▸ **Supplied data**:
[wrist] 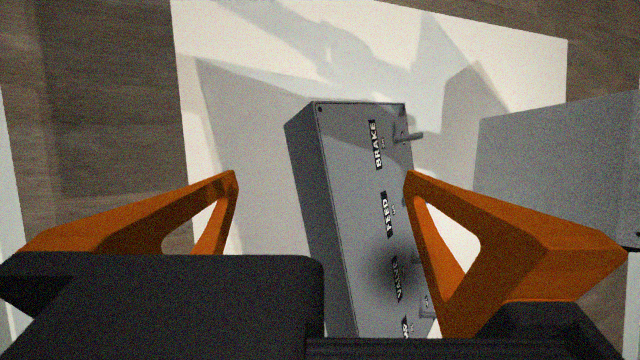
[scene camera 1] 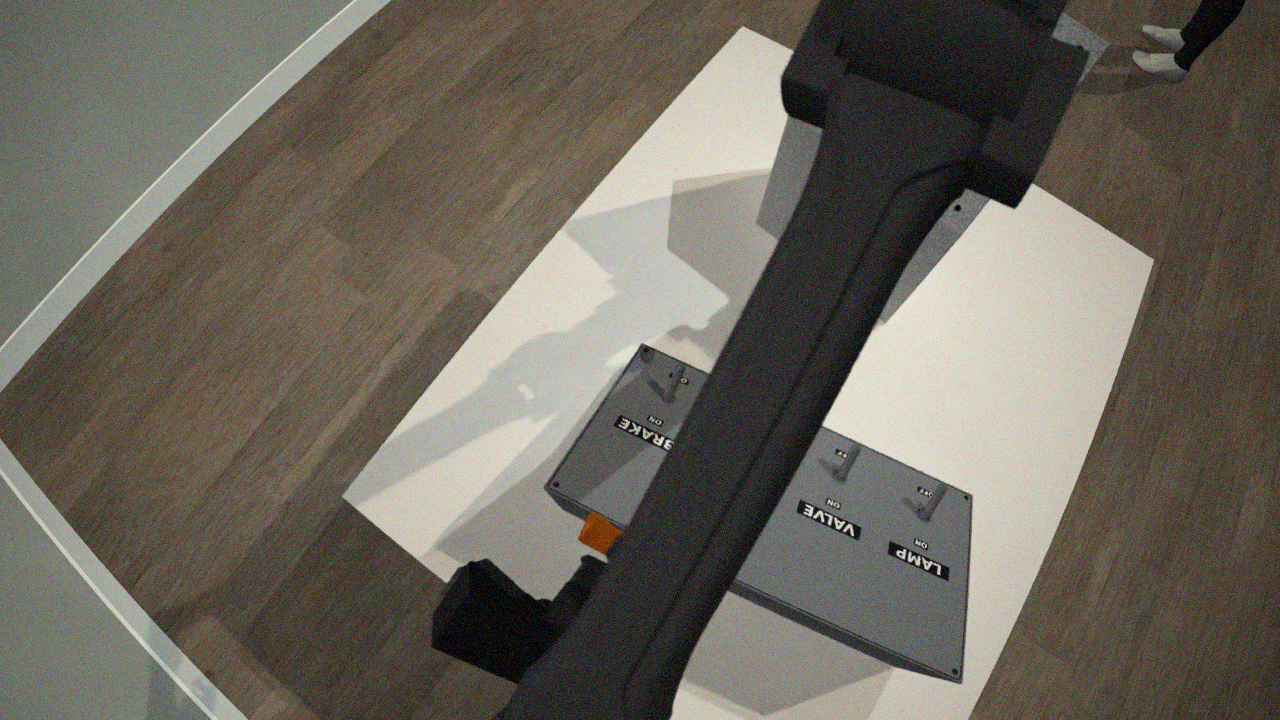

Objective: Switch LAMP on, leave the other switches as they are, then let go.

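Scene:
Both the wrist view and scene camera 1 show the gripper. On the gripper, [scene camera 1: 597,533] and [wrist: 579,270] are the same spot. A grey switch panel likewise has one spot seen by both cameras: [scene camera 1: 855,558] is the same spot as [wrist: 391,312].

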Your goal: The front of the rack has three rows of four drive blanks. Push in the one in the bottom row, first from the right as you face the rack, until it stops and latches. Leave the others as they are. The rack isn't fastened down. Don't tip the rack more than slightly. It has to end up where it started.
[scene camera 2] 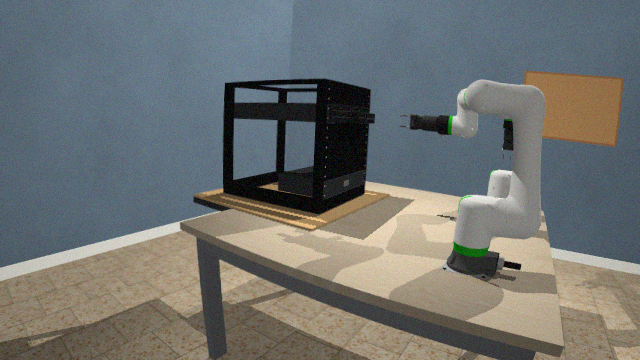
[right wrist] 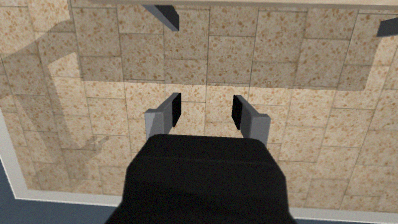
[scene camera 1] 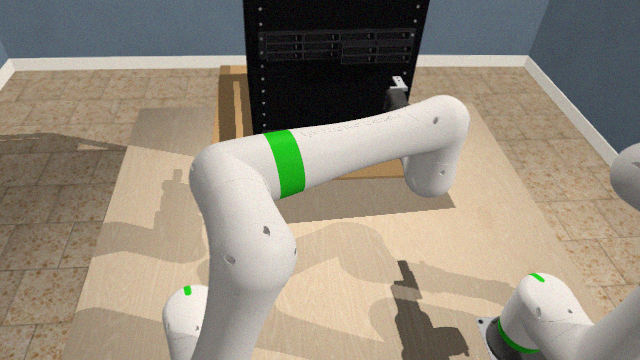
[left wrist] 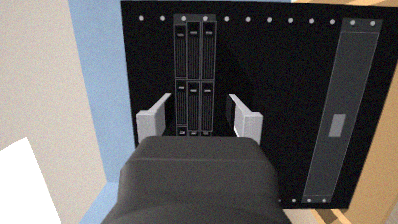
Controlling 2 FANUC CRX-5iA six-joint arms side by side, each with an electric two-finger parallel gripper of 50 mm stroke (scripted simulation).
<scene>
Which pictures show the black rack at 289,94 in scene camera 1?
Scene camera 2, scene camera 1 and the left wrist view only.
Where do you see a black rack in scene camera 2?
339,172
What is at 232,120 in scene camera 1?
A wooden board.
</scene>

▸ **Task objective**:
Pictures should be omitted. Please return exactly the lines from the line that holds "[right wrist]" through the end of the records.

▸ **Task output**:
[right wrist] 
[scene camera 1] 
[left wrist] 
Controlling 2 FANUC CRX-5iA six-joint arms side by side, each with an electric two-finger parallel gripper of 50 mm stroke (scripted simulation).
<scene>
Which pictures show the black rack at 289,94 in scene camera 1?
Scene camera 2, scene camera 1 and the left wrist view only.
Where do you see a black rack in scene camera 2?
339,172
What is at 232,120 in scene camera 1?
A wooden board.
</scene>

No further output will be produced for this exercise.